### Work to complete
One number is the whole answer: how many lines of the material hold "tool".

BEGIN Dataset content

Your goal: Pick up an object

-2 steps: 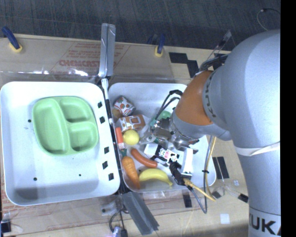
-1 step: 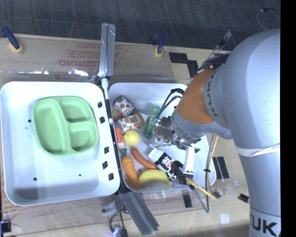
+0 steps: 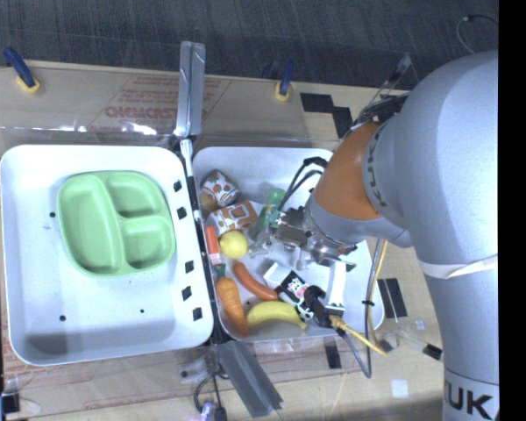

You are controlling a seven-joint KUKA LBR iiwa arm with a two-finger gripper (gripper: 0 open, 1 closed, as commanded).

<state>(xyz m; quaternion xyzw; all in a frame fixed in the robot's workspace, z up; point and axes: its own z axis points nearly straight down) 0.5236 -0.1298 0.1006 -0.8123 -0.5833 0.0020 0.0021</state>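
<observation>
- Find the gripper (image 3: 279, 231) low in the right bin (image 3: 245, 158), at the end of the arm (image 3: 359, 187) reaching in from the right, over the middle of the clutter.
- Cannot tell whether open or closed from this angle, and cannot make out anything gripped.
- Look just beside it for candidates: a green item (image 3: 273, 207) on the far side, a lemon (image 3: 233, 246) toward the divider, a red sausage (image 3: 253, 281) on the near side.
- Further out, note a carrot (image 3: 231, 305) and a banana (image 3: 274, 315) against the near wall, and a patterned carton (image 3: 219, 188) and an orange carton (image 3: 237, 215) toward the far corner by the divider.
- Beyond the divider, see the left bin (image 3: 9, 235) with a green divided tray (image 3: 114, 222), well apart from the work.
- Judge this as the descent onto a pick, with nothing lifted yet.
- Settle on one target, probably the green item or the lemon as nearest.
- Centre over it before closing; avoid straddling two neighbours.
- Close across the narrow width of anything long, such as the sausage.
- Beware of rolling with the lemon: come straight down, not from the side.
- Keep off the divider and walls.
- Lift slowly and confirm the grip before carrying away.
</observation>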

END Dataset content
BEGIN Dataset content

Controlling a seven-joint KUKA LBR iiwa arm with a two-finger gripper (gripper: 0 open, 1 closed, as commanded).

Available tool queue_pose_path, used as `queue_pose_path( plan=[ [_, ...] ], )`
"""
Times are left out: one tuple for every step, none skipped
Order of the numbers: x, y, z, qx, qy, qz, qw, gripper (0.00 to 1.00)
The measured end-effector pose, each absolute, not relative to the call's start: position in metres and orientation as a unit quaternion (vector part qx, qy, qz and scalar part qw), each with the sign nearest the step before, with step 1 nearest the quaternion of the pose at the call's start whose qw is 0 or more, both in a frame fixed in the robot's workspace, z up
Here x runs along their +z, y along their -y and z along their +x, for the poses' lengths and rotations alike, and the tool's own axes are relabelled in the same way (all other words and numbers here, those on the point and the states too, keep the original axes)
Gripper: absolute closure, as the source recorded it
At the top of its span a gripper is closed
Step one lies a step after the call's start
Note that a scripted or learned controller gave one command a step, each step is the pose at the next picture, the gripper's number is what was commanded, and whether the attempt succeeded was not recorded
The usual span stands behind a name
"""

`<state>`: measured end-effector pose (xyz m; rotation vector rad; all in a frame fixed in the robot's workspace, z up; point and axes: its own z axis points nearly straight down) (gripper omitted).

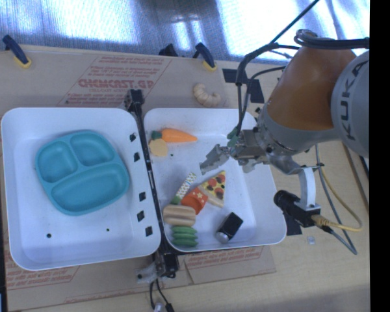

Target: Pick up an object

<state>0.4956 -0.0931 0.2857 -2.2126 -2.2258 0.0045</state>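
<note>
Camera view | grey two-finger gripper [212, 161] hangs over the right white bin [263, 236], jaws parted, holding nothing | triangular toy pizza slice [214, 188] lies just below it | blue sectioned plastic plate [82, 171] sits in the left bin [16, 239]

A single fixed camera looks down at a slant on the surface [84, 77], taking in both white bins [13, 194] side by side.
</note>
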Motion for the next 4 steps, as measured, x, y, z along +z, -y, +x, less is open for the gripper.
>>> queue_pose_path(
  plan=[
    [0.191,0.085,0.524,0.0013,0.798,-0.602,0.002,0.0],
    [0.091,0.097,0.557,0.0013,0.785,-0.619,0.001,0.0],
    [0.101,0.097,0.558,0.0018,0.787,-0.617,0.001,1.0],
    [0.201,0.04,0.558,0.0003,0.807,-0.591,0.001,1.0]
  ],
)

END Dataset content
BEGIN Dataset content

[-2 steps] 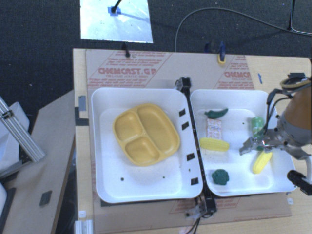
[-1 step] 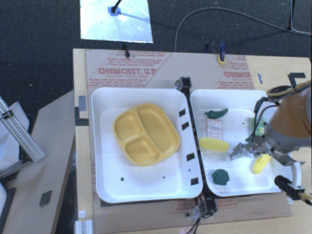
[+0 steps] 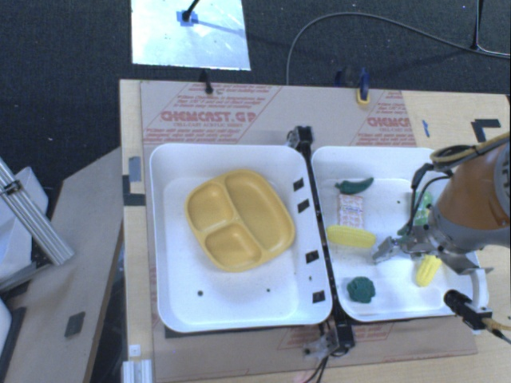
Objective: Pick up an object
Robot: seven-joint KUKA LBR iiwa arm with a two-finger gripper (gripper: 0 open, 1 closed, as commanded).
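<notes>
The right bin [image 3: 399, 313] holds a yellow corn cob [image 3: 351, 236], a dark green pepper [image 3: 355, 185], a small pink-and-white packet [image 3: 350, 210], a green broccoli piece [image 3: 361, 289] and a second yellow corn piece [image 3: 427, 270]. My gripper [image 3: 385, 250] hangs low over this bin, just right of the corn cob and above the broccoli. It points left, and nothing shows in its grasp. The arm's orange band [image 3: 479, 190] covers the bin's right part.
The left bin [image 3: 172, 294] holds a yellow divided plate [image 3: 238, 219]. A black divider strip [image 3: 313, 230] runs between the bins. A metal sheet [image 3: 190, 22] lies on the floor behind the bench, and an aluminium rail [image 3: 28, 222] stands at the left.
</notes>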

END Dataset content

### Exercise result
2